Any help would be appreciated


----------



## Mr McC (Sep 22, 2011)

Have you tried changing desktop properties in CCC?


----------



## NameonPrime (Sep 22, 2011)

its all in factory defaults and besides its just the matter of resolution, i log in, apply 1920x1080,
reboot, windows loading screen and the 1st second of windows login screen are in 1920x1080, then screen blacks out for a second and comes back with 1280x1024, what could it be , is it remembering my old resolution?, could driver reinstall(windows reinstall) fix it, to me it looks like a process that starts takes over at login screen, could it be a faulty monitor, i dont think its somethin to be done in ccc


----------



## Mr McC (Sep 22, 2011)

What is the resolution set to within Catalyst in Desktop Management > Desktop Properties?


----------



## qubit (Sep 22, 2011)

This is the weirdest video bug I've heard of in a long time. 

I recommend reinstalling your video drivers. It might also not be a bad idea to get the latest chipset drivers for your mobo either, although they are unlikely to affect this.


----------



## NameonPrime (Sep 22, 2011)

in catalyst desktop mangement its same as windows,


----------



## Mr McC (Sep 22, 2011)

Well so much for that, the only thing I can suggest is to follow quibit's advice and reinstall the drivers.

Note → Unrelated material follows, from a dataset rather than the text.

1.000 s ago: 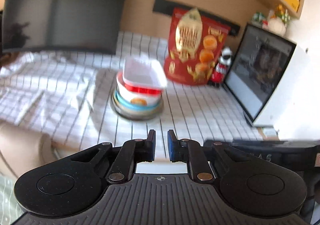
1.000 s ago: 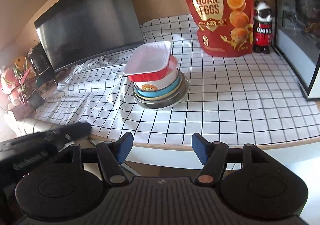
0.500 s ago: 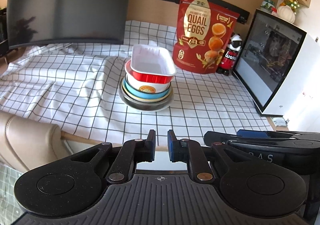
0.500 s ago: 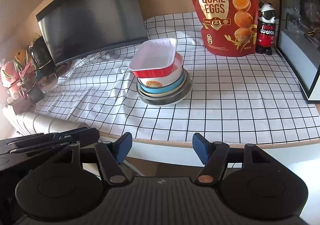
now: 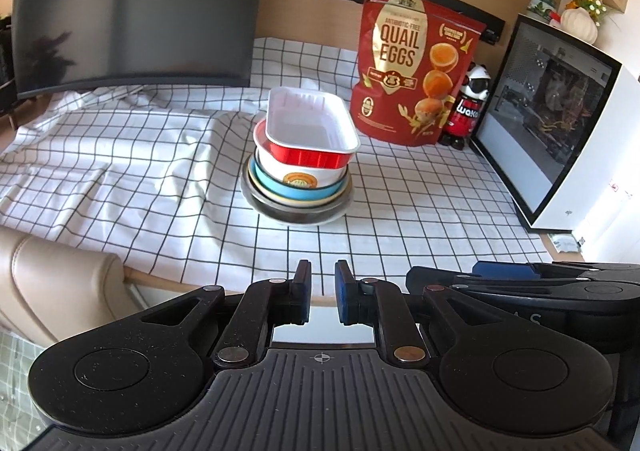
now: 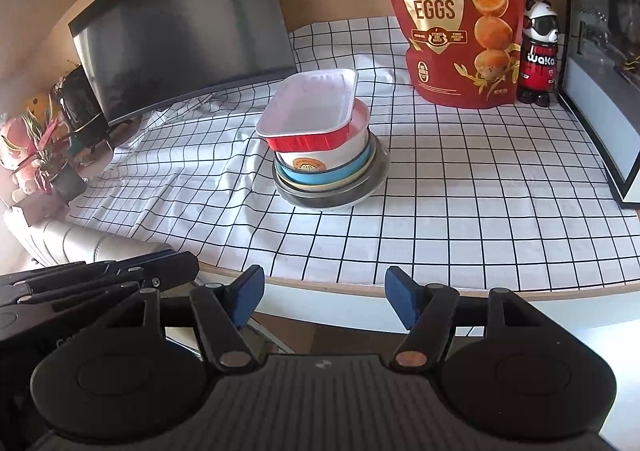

I would use E-rocker's guide, stickied at the top of the graphics section. Good luck.


----------



## NameonPrime (Sep 22, 2011)

when is the new catalyst 11.9 coming out its the only thing holding me back from a windows reinstall

my system has gone through alot of "physical" and "mental" abuse throughout its short 10 month life

time to start on a clean slate


----------